Provided material START
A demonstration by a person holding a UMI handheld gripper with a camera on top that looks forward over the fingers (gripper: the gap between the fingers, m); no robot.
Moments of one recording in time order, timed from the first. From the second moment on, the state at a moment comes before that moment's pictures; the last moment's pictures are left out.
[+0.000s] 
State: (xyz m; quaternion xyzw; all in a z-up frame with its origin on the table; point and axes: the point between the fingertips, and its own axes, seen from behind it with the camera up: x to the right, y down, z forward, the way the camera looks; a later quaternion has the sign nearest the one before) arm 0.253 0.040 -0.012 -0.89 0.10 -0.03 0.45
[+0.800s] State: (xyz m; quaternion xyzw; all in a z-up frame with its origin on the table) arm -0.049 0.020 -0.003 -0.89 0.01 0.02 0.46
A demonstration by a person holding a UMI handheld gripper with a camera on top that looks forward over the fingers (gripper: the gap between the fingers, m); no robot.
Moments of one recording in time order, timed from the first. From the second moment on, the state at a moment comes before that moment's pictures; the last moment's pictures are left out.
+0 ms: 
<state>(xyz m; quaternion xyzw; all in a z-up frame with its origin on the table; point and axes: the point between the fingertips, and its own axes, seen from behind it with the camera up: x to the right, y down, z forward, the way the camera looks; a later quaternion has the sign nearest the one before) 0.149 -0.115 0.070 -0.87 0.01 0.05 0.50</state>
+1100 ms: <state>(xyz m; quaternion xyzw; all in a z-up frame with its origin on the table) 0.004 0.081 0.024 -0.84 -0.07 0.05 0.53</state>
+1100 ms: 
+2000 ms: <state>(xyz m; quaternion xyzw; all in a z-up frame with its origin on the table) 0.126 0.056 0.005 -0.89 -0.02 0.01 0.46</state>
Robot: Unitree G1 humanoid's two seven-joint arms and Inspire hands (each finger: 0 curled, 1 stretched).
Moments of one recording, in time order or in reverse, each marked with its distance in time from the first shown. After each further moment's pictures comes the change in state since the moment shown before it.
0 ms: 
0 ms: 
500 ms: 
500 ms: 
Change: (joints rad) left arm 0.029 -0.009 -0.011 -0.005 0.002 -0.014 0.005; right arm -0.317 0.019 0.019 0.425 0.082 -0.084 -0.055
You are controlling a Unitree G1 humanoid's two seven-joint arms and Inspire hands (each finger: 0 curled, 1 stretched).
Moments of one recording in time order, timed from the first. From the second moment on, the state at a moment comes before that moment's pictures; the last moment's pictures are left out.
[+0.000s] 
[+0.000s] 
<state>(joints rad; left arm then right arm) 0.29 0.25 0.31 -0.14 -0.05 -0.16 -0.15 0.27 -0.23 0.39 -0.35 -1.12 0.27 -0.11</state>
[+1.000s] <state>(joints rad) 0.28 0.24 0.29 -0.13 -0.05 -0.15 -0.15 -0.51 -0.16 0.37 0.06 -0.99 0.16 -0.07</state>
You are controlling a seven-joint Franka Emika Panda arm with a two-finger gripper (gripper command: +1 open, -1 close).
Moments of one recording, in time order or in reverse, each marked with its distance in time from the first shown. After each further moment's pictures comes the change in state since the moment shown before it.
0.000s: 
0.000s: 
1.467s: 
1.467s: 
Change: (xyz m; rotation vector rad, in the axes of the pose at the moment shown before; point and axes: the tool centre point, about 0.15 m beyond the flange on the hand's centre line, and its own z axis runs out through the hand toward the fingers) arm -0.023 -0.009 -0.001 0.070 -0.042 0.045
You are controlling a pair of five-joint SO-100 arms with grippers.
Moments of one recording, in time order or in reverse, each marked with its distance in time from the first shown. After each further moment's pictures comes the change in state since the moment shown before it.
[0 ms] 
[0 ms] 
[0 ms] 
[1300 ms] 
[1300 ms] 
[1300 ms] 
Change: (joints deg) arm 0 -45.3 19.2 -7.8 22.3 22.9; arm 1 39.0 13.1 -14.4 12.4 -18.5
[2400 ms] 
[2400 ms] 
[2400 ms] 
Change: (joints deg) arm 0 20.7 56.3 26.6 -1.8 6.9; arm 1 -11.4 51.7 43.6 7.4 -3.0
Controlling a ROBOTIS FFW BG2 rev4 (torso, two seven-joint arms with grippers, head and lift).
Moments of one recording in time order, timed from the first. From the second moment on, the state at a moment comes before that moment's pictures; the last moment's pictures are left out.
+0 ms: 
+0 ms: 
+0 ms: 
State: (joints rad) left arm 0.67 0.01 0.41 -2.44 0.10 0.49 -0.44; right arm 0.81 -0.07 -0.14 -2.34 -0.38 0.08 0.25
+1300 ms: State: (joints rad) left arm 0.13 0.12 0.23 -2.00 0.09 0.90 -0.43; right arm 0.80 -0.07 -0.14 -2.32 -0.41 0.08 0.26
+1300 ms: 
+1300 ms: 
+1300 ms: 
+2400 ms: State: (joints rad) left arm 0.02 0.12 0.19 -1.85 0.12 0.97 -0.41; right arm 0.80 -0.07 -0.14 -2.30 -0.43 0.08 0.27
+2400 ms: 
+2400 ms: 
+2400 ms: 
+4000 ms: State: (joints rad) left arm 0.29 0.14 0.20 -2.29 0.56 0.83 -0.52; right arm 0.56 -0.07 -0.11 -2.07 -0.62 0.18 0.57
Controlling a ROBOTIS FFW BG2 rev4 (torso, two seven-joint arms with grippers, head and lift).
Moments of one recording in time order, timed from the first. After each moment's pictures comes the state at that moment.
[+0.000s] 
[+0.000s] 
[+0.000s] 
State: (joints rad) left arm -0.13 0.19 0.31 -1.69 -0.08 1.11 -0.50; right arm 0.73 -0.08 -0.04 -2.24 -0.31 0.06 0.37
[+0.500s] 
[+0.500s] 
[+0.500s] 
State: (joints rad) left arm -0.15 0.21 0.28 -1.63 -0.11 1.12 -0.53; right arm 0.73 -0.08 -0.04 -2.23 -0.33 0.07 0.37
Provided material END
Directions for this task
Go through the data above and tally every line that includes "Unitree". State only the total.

Finished task
2